OpenSearch cluster *very* high transport data transfer

Versions (relevant - OpenSearch/Dashboard/Server OS/Browser):
2.11.0

Describe the issue:

We have discovered that there is a very large amount of traffic between the nodes running our OpenSearch cluster. Almost 70TB per month is transferred between the nodes. Since we’re running in AWS and the cluster is spread across availability zones this means that the data transfer costs almost $700 extra per month! This seems quite excessive for a cluster that ingests about 100 GB per day…

The cluster consists of 3 data nodes and 3 dedicated manager nodes. All incoming traffic (query, write) is load balanced across the data nodes.

Most nodes seems to send/receive at a baseline about 2MB/s, with a spike of around 4-6 MB/s during the days (makes sense as most log traffic would be written now)

I have noticed that the manager nodes are responsible for a surprisingly large part of the traffic. The leader node continuously sending about 2MB/s and the other managers sending about 1MB/s at all times.

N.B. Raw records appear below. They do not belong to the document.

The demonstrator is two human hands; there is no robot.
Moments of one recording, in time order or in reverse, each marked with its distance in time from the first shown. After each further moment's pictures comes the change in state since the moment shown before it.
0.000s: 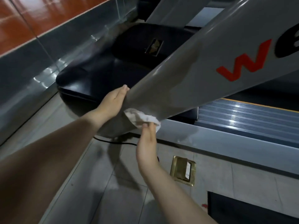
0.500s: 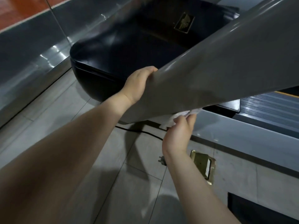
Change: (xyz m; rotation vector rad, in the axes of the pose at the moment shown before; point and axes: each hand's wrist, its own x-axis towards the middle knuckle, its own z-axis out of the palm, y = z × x) left_hand 0.008 -0.029 0.008 -0.321 -0.063 0.061; right_hand 0.034 0.033 0.009 0.356 0.247 -0.124
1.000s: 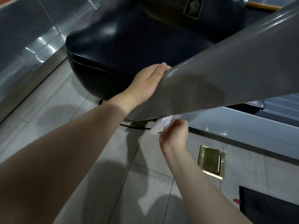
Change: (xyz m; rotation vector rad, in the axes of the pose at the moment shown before) left_hand 0.006 -0.029 -0.019 0.074 -0.043 0.111; right_hand 0.013 0.071 0.025 0.322 0.137 0.455
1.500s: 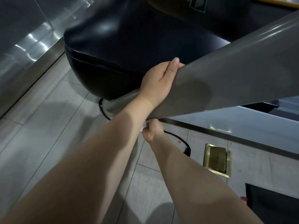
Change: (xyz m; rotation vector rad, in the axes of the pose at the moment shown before) left_hand 0.001 -0.006 0.012 -0.057 0.141 0.027; right_hand 0.087 0.096 0.018 -0.381 0.106 0.251
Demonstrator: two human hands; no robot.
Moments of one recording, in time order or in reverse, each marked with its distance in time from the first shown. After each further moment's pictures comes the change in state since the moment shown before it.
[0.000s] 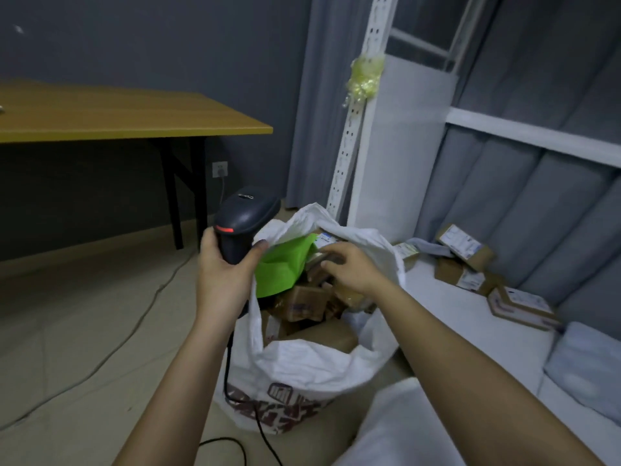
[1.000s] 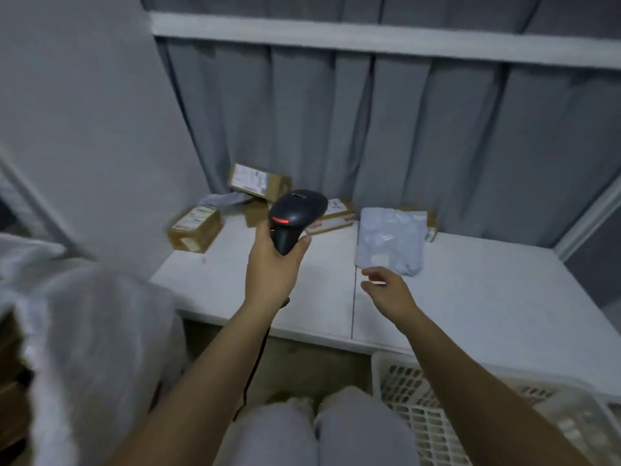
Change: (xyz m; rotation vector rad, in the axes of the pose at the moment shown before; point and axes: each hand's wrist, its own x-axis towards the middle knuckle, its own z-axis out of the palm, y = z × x) left_hand -0.186 -0.039 0.427 0.041 -0.893 -0.081; right_hand -0.231 0.355 -0.212 0.222 0.700 0.779
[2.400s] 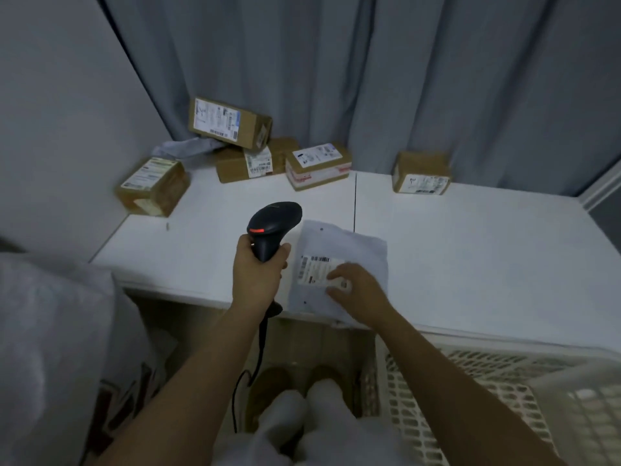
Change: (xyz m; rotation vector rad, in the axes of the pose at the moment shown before) left_hand 0.040 -0.135 0.052 -0.068 -0.022 -0.264; right_hand 0.059 0.094 0.079 -0.230 -0.173 -0.178
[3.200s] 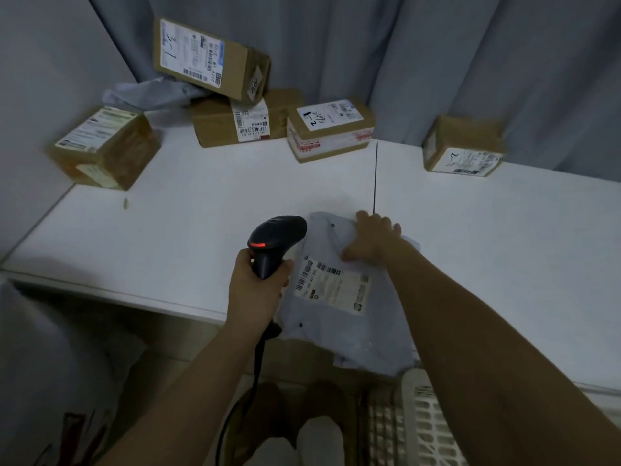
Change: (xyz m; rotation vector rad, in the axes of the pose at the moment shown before) left_hand 0.070 -0.102 0.033 -0.002 -0.018 -0.164; right_hand 0.172 0.045 0.004 -0.606 -0.244 0.315
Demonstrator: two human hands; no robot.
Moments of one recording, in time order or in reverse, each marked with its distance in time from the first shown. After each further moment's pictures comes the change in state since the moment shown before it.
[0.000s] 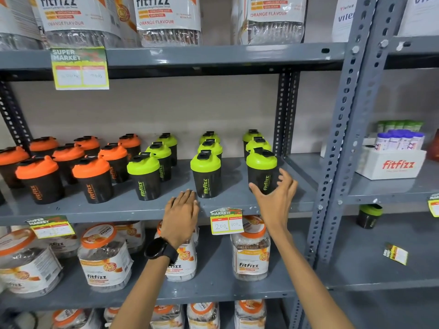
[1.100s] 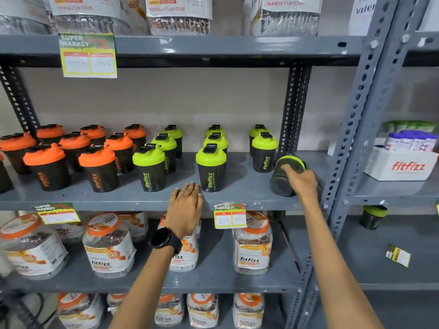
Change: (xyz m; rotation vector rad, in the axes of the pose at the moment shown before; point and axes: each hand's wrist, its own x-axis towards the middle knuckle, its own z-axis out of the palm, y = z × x) left_hand 0.000 0.005 -0.009 0.017 -0.051 -0.017; right_hand 0.070 -0.016 -0.040 -0.009 -0.211 0.493
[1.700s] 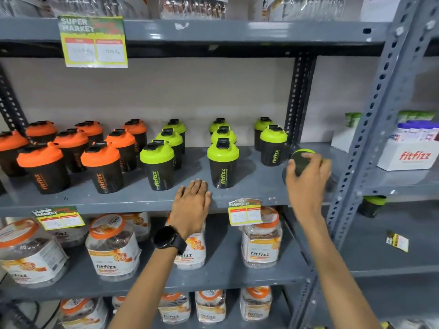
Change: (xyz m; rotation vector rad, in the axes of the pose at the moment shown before) left_hand 0.005 -0.031 -0.003 0.040 -0.030 0.110; right_hand -0.060 0.006 0.037 -0.254 0.409 -0.577
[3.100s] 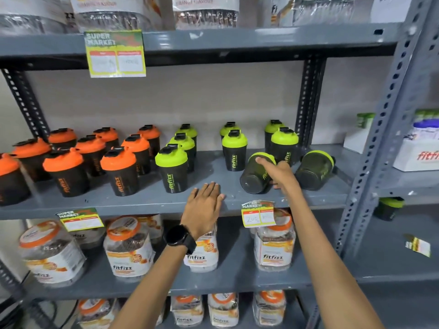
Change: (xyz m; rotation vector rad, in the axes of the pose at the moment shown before) left_hand -0.002 -0.006 -0.007 0.029 -0.038 0.058; right_hand 0.020 -0.033 0.071 0.229 -0.693 0.520
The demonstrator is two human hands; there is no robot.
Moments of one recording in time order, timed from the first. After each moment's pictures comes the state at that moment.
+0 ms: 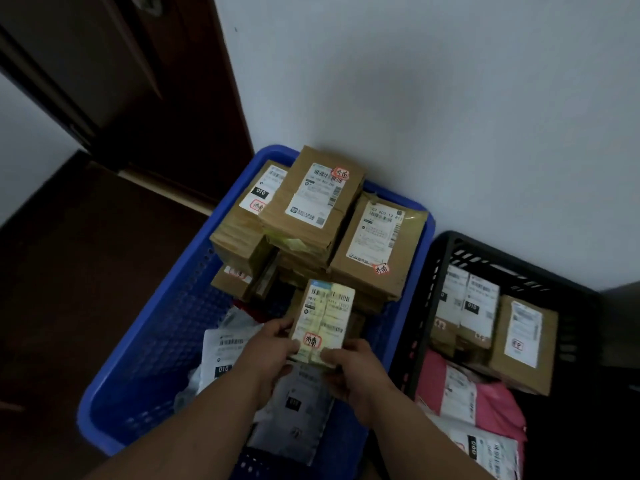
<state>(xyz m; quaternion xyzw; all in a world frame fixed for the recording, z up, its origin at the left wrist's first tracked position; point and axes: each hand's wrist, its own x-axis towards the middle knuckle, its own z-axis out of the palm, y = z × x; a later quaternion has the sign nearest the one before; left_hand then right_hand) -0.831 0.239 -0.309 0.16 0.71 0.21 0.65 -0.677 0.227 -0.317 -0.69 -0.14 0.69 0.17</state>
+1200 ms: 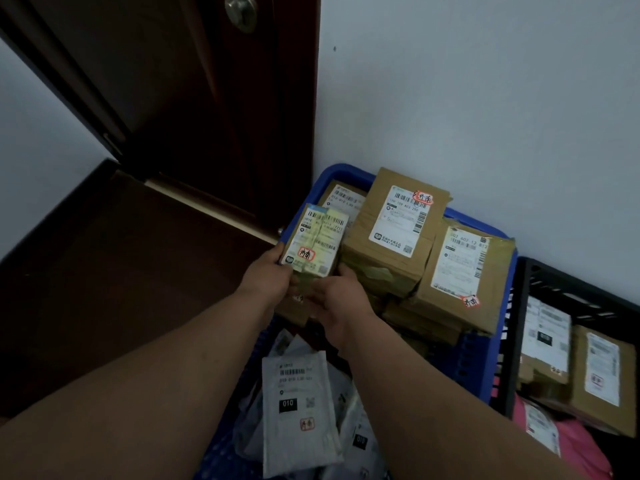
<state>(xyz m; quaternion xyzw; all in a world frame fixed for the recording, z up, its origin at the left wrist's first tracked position) -0.984 0.367 -0.295 0.27 0.72 0.28 0.58 -0.868 0.358 -0.299 -0.61 -0.12 0.71 0.32</state>
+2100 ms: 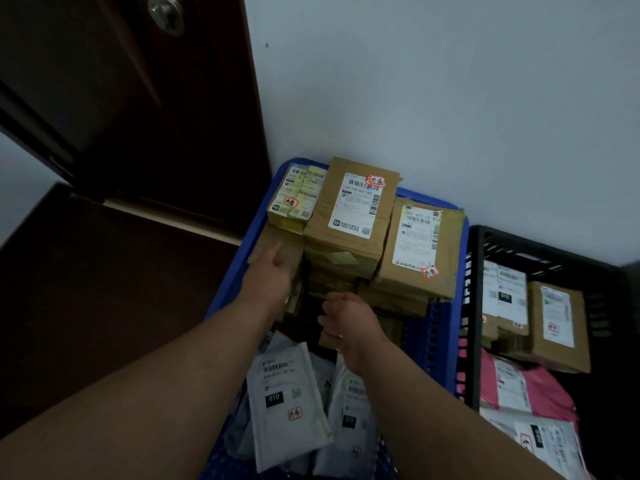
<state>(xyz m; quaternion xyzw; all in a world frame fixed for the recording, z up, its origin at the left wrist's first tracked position) -0.940 0.355 -0.291 0.39 0.71 0.24 0.53 -0.804 0.303 -0.293 -0.68 -0.11 0.67 0.27</state>
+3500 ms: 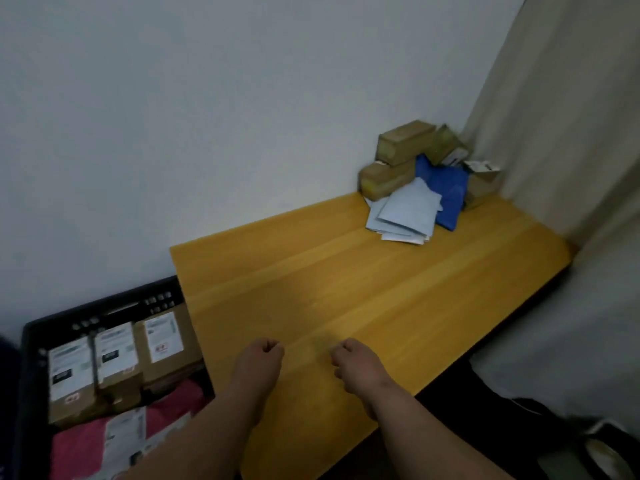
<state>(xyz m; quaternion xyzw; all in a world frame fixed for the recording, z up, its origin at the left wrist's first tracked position) -0.278 -0.017 -0.187 0.62 0.50 0.02 0.60 -0.171 -0.147 -0.162 -0.84 -0.09 0.40 0.36</state>
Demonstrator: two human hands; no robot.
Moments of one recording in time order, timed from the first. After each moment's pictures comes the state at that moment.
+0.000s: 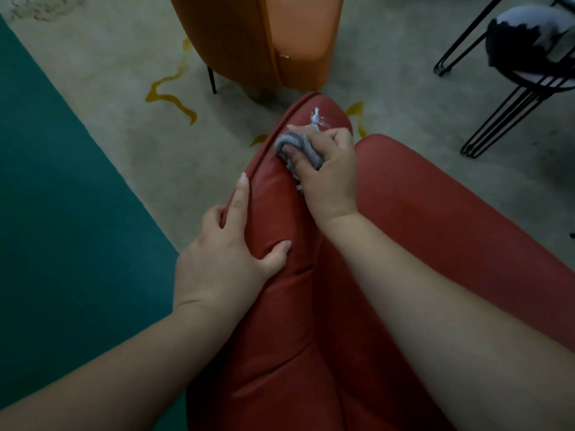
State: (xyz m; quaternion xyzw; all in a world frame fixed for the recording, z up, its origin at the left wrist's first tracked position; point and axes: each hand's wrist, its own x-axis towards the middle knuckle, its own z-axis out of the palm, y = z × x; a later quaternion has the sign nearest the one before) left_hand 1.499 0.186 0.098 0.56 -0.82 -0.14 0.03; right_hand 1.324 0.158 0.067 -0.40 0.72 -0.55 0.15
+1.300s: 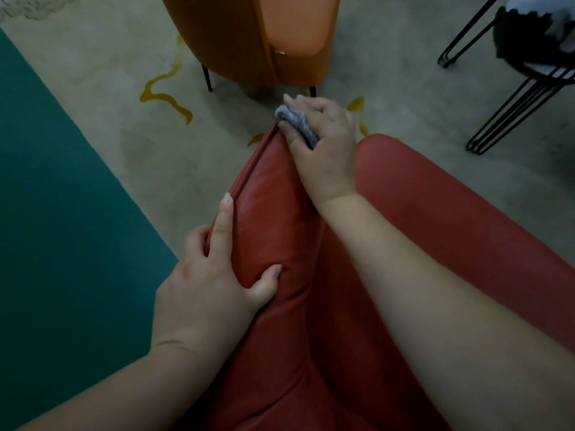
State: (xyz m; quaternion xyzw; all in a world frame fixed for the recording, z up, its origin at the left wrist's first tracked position) left_hand 1.490 0.186 0.108 0.57 -0.81 -0.12 -0.03; right_hand 1.291 0.118 0.062 -0.45 0.73 -0.51 0.06
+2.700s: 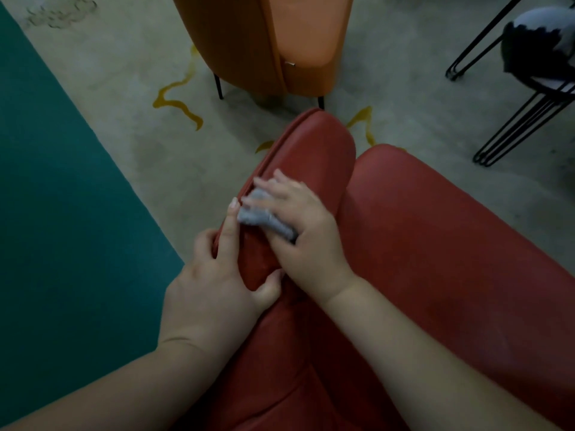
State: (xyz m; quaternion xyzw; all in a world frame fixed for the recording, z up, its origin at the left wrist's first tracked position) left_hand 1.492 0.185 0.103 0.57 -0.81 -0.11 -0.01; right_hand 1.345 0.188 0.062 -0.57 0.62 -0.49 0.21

Is this normal? I mean it seems extremely excessive that the cluster replication traffic is larger than the indexed data by a factor of 20x. If not any ideas where to start looking to try and figure out what may be the cause?

I do think that some of the mappings in the cluster is very un-optimal, and we have a lot more indices than we should… so I think the cluster state is a bit larger than it could be, but could it really cause this much overhead? (/_cluster/state is almost 30MB uncompressed/pretty and 1.5MB gzipped.)

Hey @albgus ,

Do you by any chance use segment replication [1] for some or all indices?
Thank you.

[1] Segment replication - OpenSearch documentation

@reta No, we’re have DOCUMENT as the cluster default replication.type so that shouldn’t be it.

I did find something after some more investigation though; we have the prometheus exporter plugin for OpenSearch installed in the cluster. After reading this post about Elasticsearch I decided to investigate that plugin. Turns out pausing scraping reduced the network traffic significantly, especially from the master nodes. Some more investigation it seems that the main culprit is the prometheus.indices setting so I will disable that and see how the traffic is affected the coming days.

Thanks @albgus , indeed the plugins (like prometheus one) could be very chatty, glad you have a suspect.